How do you integrate #int 2/((x^4-1)dx# using partial fractions?

Question

Christopher Allers · Accepted Answer

#int 2/(x^4-1) dx=-tan^-1 x-1/2ln(x+1)+1/2ln(x-1)+C_0#

#int 2/(x^4-1) dx#

for the partial fraction

#2/(x^4-1) =2/((x^2+1)(x^2-1))=(Ax+B)/(x^2+1)+C/(x+1)+D/(x-1)#

#2=(Ax+B)(x^2-1)+C(x^2+1)(x-1)+D(x^2+1)(x+1)#

We now have the equation

#2=Ax^3+Bx^2-Ax-B+C(x^3+x-x^2-1)+D(x^3+x+x^2+1)#

and then

#A+C+D=0" "#first equation #B-C+D=0" "#second equation #-A+C+D=0" "#third equation #-B-C+D=2" "#fourth equation

simultaneous solution results to

#A=0# #B=-1# #C=-1/2# #D=1/2#

#int 2/(x^4-1) dx =int(Ax+B)/(x^2+1) dx+int C/(x+1) dx+int D/(x-1) dx#

#int 2/(x^4-1) dx =int(-1)/(x^2+1) dx+int (-1/2)/(x+1) dx+int (1/2)/(x-1) dx#

#int 2/(x^4-1) dx=-tan^-1 x-1/2ln(x+1)+1/2ln(x-1)+C_0#

God bless....I hope the explanation is useful.
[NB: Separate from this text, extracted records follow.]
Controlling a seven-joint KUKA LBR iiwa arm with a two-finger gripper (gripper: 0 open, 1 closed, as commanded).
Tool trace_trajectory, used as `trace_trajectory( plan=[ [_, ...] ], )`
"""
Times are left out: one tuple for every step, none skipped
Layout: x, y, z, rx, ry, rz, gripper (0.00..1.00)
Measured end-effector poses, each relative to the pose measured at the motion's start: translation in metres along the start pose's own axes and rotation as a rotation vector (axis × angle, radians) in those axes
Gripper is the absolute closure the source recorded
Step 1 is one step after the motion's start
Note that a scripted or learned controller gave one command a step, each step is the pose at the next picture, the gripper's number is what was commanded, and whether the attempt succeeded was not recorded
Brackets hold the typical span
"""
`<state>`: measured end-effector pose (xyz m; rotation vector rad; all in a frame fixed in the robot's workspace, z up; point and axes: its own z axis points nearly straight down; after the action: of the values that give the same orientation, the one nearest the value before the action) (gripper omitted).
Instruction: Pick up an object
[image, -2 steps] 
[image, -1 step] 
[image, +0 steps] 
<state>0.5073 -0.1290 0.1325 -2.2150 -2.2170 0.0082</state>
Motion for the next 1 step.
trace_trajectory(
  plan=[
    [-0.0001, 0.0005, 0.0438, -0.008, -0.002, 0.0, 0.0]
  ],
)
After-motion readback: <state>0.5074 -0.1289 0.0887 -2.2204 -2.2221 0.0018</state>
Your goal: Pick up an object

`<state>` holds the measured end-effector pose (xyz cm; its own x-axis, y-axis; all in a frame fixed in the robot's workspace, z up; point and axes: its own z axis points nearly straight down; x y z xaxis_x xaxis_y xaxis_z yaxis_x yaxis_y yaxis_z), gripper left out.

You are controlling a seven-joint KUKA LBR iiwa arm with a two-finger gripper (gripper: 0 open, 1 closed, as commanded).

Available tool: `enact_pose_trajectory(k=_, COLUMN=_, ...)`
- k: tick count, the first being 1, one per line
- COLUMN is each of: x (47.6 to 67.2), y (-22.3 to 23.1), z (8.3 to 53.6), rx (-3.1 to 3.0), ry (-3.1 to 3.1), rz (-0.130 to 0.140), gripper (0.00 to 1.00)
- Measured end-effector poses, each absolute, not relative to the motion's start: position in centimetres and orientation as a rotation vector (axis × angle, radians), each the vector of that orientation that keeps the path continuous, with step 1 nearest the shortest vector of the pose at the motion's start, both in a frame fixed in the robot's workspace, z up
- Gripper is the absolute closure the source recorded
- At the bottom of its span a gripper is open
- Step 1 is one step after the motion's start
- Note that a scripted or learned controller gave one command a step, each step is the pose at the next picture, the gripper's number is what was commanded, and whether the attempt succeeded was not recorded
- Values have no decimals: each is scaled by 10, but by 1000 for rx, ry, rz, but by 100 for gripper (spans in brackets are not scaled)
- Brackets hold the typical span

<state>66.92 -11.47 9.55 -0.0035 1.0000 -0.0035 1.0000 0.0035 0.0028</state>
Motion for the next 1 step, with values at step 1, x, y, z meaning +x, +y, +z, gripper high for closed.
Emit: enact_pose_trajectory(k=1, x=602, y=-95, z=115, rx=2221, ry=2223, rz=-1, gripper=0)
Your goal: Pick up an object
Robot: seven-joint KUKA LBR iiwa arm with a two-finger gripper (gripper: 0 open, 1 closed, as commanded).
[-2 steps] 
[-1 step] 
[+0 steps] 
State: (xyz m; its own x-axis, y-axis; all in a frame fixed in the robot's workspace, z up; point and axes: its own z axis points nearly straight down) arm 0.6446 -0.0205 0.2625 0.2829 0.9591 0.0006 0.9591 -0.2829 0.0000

Cameron Alexander · Answer

undefined To integrate the function 2/(x^4 - 1) dx using partial fractions, you first factor the denominator as a difference of squares: (x^2 + 1)(x^2 - 1). Then, you decompose 2/(x^4 - 1) into partial fractions:

2/(x^4 - 1) = A/(x^2 + 1) + B/(x - 1) + C/(x + 1)

Next, you find the values of A, B, and C by multiplying both sides by (x^4 - 1) and simplifying:

2 = A(x^2 - 1)(x + 1) + B(x^2 + 1)(x + 1) + C(x^2 + 1)(x - 1)

After expanding and simplifying, you can equate coefficients of like terms to find A, B, and C.

Finally, once you have found the values of A, B, and C, you integrate each term separately and then sum the results to find the integral of 2/(x^4 - 1) dx.